Result: 729 | 0. Every single wanted episode was stamped. None were clean.

The fix:

UPDATE table_episodes
SET failedAttempts = NULL
WHERE missing_subtitles != '[]'
AND missing_subtitles IS NOT NULL;

After that, “Search All” ran for real – taking minutes instead of completing in seconds. Progress. But still no downloads.


The actual fix that finally cleared the backlog

Quota: 1 of 1,000 used. Providers: not throttled. Configuration health check: clean. And yet nothing downloading.

We dug into the OpenSubtitles.com provider config. “Use Hash” was on.

When Use Hash is enabled, Bazarr computes a hash of the video file and sends it to the provider looking for an exact file match. If no subtitle has been uploaded for that exact release, the search returns nothing – even if perfectly good subtitles exist for the episode by name, season, and episode number.

For good files, hash matching works great. For a 1994 animated series about a sentient duck, the missing hash isn’t quite the surprise you’d think.

Turn off Use Hash. Search All. Watch the queue drain.

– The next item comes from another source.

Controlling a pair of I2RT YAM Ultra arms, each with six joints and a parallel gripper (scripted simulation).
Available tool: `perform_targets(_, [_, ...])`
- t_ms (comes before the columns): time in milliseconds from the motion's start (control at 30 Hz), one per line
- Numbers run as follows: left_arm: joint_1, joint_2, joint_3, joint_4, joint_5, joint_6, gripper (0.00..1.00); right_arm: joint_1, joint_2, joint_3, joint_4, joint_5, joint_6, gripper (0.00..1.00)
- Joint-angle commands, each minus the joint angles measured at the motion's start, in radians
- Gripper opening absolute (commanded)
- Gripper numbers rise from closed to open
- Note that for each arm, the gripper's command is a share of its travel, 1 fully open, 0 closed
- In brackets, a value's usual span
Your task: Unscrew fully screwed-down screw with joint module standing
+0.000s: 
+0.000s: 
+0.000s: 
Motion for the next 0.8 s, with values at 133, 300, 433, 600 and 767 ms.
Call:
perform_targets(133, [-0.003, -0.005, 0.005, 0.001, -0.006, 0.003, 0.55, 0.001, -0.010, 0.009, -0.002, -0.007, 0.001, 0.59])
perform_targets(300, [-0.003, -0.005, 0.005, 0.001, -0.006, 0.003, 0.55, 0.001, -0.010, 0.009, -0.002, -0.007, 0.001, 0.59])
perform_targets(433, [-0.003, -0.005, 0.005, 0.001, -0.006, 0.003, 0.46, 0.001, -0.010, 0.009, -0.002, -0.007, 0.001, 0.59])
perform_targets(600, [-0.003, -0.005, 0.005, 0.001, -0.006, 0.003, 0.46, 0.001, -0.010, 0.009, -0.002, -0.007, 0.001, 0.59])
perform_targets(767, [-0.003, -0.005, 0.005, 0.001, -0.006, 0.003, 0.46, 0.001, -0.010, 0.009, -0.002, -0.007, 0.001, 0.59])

What this was really about

I’m a PM. A technical one, but a PM. My job is not to write the code – it’s to ask the right questions until I understand whether the system is actually behaving correctly, or whether someone (or something) is telling me a story that’s plausible but incomplete.

Claude gave me five or six explanations today that were each partially right and meaningfully wrong. Not through any bad faith – just through the same pattern I see in engineers who are smart and moving fast: the first explanation that fits the visible evidence gets offered, and if the person asking doesn’t push, that’s where it ends.

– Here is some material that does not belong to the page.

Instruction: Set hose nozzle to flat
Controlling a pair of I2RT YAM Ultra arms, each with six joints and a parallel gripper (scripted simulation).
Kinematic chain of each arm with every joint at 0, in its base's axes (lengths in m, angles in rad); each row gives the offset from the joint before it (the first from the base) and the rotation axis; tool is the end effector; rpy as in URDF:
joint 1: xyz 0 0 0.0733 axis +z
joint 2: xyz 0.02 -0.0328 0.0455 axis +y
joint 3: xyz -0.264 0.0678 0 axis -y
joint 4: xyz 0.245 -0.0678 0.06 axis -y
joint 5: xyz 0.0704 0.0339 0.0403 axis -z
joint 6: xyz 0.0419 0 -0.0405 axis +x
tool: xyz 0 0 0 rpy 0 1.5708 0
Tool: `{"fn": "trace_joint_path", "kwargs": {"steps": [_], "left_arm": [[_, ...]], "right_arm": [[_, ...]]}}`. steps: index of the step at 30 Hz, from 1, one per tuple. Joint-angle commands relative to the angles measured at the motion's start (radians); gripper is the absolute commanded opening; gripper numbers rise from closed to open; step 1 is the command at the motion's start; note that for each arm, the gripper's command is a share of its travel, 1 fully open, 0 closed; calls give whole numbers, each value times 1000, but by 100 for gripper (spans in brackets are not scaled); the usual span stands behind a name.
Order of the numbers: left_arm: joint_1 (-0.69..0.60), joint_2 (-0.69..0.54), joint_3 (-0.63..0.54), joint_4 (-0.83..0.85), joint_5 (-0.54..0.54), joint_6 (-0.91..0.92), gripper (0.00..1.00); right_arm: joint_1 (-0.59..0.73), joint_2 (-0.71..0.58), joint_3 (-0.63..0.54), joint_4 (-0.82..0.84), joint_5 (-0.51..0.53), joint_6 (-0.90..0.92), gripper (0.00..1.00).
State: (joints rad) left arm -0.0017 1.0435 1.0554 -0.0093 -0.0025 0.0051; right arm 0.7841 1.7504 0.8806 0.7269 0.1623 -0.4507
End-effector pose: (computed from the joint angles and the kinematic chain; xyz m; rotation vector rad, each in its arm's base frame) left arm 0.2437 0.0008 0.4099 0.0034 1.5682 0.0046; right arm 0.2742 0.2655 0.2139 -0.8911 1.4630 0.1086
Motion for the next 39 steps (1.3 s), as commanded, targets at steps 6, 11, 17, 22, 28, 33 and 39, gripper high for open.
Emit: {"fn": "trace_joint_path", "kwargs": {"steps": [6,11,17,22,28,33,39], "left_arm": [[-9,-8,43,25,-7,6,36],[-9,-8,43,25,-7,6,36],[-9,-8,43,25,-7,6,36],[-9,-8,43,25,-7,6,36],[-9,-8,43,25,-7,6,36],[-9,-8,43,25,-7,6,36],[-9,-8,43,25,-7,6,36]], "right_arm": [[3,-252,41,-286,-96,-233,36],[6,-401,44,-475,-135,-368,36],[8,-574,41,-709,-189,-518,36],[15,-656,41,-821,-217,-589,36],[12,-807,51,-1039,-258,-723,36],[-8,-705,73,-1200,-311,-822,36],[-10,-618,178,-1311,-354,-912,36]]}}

I kept pushing. Not combatively – I apologised once for pushing too hard on a point that turned out to be wrong – but persistently. Show me the code. Walk me through the mechanism. What does the stamp actually record? Does this explain all 729, or just some?

To me, that’s the job. Not “accept the answer that sounds right” – but “accept the answer that accounts for all the evidence.”

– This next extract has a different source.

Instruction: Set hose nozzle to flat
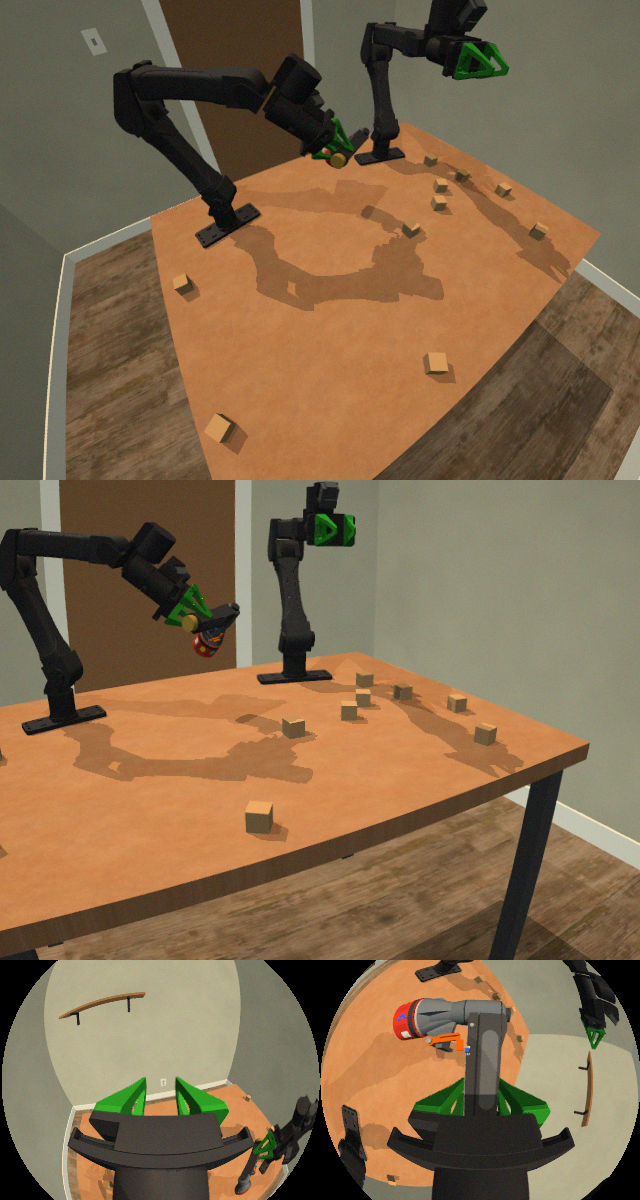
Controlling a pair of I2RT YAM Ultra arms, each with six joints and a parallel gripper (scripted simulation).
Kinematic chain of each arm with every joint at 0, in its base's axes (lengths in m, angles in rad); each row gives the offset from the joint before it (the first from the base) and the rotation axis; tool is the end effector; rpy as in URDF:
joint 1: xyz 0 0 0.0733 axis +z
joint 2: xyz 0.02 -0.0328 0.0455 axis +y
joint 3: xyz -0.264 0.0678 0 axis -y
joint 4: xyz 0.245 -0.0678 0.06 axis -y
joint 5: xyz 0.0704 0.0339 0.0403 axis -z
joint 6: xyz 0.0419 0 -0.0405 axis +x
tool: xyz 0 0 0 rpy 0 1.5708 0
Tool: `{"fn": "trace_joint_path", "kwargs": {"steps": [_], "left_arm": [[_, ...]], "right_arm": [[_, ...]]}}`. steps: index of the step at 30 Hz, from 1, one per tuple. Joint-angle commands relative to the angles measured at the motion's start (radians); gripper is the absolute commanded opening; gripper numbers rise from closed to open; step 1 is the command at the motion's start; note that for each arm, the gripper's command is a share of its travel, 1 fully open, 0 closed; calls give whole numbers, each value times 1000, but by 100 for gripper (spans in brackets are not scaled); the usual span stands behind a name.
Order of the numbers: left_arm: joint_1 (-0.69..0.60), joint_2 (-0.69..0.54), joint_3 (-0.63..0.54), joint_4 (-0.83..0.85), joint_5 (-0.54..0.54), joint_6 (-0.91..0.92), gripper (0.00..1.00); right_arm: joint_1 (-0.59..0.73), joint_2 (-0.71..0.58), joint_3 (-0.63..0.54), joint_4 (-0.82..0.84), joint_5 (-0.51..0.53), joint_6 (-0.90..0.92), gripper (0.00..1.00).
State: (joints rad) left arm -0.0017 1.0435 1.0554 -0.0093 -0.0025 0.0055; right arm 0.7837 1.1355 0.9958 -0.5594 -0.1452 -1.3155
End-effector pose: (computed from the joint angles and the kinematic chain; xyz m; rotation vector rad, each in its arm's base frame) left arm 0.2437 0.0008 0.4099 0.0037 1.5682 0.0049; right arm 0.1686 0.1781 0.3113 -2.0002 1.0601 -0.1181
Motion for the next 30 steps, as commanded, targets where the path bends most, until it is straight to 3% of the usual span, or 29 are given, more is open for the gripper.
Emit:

The backlog is draining now. Four things needed fixing. I found all four.


We also shipped two code fixes to the upstream Bazarr project along the way. morpheus65535 has been a gracious maintainer – accepting PRs without fuss from an unknown contributor who showed up in his GitHub with opinions about his subtitle retry logic. I assume he has opinions of his own. I’d love to know them.